[PROBLEM DETAILS] Which lines in the records below mention the word "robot"? Copy each one out.

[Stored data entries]
____

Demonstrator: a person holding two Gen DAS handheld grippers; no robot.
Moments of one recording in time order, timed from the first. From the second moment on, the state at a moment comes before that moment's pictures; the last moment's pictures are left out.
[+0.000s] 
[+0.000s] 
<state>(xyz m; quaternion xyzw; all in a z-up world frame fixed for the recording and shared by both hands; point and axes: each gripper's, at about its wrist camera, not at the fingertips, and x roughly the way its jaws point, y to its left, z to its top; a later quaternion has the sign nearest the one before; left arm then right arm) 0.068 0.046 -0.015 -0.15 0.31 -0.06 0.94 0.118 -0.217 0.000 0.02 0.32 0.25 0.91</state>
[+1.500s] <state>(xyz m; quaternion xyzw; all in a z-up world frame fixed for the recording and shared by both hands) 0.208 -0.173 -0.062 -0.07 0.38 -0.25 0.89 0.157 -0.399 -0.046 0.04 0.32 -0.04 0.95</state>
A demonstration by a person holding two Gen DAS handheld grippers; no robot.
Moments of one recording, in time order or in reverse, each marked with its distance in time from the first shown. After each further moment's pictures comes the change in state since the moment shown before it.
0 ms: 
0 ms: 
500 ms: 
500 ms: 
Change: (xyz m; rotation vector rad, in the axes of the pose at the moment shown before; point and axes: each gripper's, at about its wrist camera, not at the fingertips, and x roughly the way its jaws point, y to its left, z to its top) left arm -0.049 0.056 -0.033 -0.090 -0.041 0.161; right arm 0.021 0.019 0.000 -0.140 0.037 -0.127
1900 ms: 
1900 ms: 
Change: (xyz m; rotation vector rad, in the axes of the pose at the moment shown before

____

[WORKED SOLUTION]
Demonstrator: a person holding two Gen DAS handheld grippers; no robot.
A demonstration by a person holding two Gen DAS handheld grippers; no robot.

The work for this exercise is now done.